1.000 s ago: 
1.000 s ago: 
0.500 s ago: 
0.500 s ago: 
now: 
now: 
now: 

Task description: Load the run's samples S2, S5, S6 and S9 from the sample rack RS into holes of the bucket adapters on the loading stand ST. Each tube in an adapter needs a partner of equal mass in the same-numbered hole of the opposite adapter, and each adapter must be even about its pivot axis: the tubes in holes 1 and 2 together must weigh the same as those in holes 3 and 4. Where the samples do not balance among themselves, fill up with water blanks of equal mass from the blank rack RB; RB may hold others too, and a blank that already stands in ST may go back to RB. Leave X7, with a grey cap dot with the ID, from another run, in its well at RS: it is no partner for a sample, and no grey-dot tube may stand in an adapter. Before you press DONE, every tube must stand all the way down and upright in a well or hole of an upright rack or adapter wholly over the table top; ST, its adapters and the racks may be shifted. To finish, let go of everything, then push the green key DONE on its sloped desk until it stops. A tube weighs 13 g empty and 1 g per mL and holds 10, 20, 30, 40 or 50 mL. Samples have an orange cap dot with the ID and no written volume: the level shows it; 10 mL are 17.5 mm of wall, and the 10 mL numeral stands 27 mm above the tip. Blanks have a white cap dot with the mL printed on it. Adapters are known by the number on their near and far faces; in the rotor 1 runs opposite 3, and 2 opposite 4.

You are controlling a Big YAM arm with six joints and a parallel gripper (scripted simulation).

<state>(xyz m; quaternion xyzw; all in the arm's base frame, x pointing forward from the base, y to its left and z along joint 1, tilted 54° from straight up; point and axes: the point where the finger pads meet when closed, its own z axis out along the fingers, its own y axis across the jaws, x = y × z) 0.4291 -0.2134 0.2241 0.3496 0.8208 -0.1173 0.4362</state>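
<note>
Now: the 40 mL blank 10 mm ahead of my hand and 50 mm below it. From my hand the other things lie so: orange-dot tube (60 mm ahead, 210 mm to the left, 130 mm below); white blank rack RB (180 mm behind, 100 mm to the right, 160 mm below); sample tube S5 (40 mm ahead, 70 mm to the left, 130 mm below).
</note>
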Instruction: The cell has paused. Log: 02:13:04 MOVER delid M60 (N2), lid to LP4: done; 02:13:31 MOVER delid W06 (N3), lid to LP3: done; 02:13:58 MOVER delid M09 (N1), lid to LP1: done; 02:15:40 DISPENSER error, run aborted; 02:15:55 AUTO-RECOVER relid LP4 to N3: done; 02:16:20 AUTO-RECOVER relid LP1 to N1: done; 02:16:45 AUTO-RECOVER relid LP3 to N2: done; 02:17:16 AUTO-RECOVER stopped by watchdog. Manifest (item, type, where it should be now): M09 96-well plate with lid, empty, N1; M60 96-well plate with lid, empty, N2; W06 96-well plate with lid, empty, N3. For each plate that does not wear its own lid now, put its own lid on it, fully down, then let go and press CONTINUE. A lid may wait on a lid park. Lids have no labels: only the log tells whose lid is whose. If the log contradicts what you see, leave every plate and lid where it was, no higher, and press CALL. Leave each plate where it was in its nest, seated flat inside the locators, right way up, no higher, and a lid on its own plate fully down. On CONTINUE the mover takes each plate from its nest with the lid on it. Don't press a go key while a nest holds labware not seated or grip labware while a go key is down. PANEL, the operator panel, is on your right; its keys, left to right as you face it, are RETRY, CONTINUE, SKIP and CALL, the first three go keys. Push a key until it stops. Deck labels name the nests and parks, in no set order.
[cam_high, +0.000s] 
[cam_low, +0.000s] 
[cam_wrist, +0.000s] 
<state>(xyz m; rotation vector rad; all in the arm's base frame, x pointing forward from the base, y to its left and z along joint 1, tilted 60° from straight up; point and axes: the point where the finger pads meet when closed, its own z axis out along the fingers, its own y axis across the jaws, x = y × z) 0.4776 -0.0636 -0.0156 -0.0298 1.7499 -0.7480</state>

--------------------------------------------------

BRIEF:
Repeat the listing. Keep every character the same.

ANSWER SECTION:
1.000 s ago: 
1.000 s ago: 
0.500 s ago: 
0.500 s ago: 
now: 
now: 
now: 

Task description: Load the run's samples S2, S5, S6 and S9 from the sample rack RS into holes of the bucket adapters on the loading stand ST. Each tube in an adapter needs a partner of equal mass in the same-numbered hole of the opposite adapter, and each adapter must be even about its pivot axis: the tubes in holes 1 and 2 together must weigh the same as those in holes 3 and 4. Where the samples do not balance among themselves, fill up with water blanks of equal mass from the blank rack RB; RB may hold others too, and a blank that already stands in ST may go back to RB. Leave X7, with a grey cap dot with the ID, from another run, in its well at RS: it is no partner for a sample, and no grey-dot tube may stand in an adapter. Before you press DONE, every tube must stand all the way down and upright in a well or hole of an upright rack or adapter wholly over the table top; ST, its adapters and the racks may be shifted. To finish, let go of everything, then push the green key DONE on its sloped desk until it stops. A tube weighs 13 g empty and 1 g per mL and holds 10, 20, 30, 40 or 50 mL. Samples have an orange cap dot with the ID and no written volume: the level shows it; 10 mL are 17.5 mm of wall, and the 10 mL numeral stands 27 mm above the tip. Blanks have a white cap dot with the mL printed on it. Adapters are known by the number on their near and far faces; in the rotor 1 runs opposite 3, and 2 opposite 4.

You are controlling a Big YAM arm with six joints and a parallel gripper (scripted simulation).

<state>(xyz m; quaternion xyzw; all in the arm's base frame, x pointing forward from the base, y to its left and z along joint 1, tilted 54° from straight up; point and axes: the point where the finger pads meet when closed, its own z axis out along the fingers, its own y axis across the jaws, x = y × z) 0.4291 -0.2134 0.2241 0.3496 0.8208 -0.1173 0.4362</state>
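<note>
Now: the 40 mL blank 10 mm ahead of my hand and 50 mm below it. From my hand the other things lie so: orange-dot tube (60 mm ahead, 210 mm to the left, 130 mm below); white blank rack RB (180 mm behind, 100 mm to the right, 160 mm below); sample tube S5 (40 mm ahead, 70 mm to the left, 130 mm below).
</note>
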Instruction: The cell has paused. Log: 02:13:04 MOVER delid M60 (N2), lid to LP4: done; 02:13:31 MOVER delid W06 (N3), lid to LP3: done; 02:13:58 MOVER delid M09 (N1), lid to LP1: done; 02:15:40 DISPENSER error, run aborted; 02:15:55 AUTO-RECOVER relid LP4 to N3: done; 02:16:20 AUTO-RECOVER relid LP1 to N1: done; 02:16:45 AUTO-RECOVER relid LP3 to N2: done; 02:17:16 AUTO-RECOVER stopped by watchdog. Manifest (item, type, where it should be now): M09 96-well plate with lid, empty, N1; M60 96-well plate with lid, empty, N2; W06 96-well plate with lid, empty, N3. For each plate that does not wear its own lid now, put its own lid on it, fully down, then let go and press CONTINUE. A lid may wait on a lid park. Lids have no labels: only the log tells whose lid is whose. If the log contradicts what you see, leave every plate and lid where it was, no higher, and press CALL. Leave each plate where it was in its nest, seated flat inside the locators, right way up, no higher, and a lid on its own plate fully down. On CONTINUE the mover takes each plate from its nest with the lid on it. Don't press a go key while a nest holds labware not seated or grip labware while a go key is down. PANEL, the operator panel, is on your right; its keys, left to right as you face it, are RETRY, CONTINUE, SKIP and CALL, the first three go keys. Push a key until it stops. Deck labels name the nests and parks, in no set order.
[cam_high, +0.000s] 
[cam_low, +0.000s] 
[cam_wrist, +0.000s] 
<state>(xyz m; rotation vector rad; all in the arm's base frame, x pointing forward from the base, y to its left and z along joint 1, tilted 60° from straight up; point and axes: the point where the finger pads meet when closed, its own z axis out along the fingers, its own y axis across the jaws, x = y × z) 0.4776 -0.0636 -0.0156 -0.0298 1.7499 -0.7480</state>

The exercise calls for nothing further.